My first internship @ OMERS (2022)

August 30th, 2023

From May 2022 until August 2022, I interned at OMERS as a Frontend Engineer on the myOMERS term. Although I was title 'frontend,' I took on a fullstack role as I mainly worked on the services that powered the application, while doing some frontend work towards the end of my internship. My team was in charge of maintaining the myOMERS member application, which involved building new features as per product requirements or fixing bugs.

The Product

Here's a quick overview of the product. myOMERS is a web application that serves as a self-serve for members to quickly execute actions on their pension. This could involve viewing their accounts, calculating their retirement fund, adding additional contributions, and more.

Prod Squad

One of the most memorable parts of this internship was my tenure on the Prod Squad. For context, during my time at OMERS, a big chunk of each sprint was spent fixing bugs. The team realized that we spent so much time fixing bugs that it was hard to find time to work on feature tickets. This lead to the creation of the Prod Squad - a duo (dev + qa) that worked together to fix production bugs for an entire sprint. Each sprint, the members of the duo were switched. I was a part of the inaugural prod squad, and I was able to fix bugs that improved the member registration flow for over 40,000 members.

HashiCorp

One of the biggest challenges I faced during my internship was the migration of application secrets from GKE to Hashicorp Cloud. I was tasked with ingesting application secrets from a HashiCorp cloud service instead of the standard Kubernetes engine environment. I had to implement this migration for three features (frontend, middle service layer, backend). The migration for the frontend was quite simple since Next.js provides a method where secrets are defined, so the ingestion of secrets happened there. It was much tricker for the other two services. I faced an issue with Node.js hoisting and circular imports. The following snippets will help describe the problem.

For example, imagine the entry point to the server looked something like this.

// server.ts
import config from 'dotenv'
import logger from './logger'

config({
    // pull environment variables from hashicorp and set them here.
})

import someOtherModule from './moduleThatUsesSecrets'

// rest of server initialization

Due to hoisting, all the imports will be 'hoisted' to the top and will be executed before the config({... }) runs and ingests the secrets. Hence, the import from ./moduleThatUsesSecrets will execute first and the secrets inside that module will be undefined.

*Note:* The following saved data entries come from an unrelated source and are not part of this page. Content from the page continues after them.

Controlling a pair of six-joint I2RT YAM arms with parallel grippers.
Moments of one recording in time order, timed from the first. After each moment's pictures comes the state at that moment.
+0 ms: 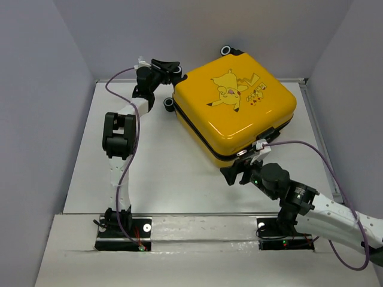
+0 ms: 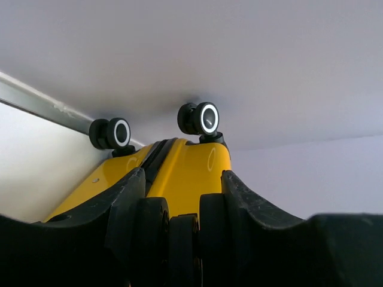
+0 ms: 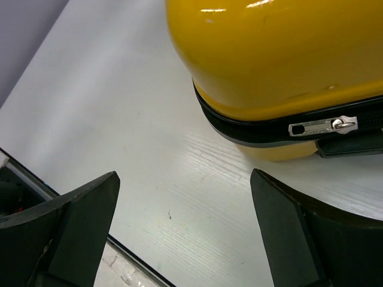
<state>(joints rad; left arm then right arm) -0.17 2.34 1.81 0.58 0.34 -1.37 1.02 0.62 0.48 -0.17 0.39 0.52</state>
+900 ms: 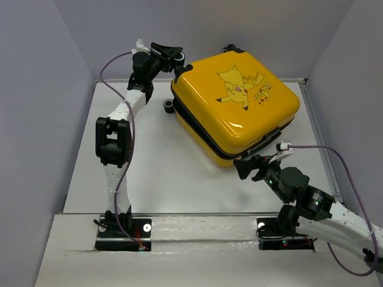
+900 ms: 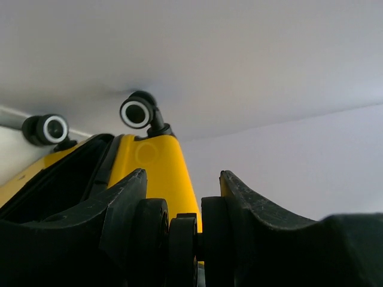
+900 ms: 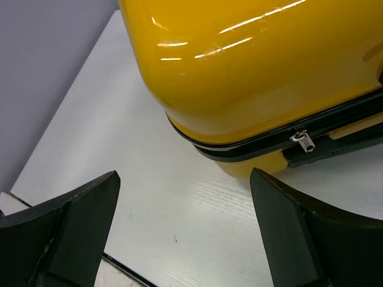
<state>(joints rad) -0.20 2.14 1.86 0.41 0.35 -1.37 1.02 0.43 0.52 -0.27 0.54 0.56</state>
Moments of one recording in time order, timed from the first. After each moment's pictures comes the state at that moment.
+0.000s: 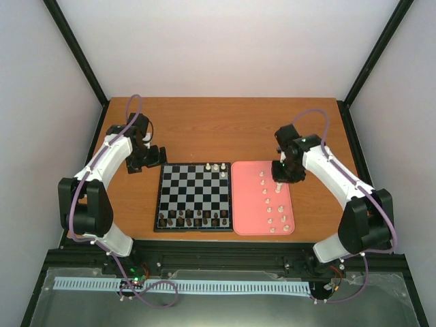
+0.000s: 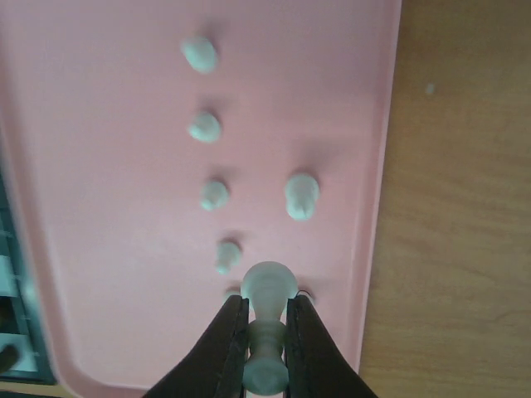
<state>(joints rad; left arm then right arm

How do we fix this? We can put the ingestion logic into its own file, and import that file into the entry point before the secrets are used anywhere else to ensure that there are no undefined secrets when the modules are imported.

// config.ts
import config from 'dotenv'
config({
    // pull environment variables from hashicorp and set them here.
})
// server.ts
import './config.ts'
...

This way, the secrets will always be defined at runtime for any module that uses them.

Although this seemed like a simple fix, it was much harder to come to this solution when working with an enterprise codebase.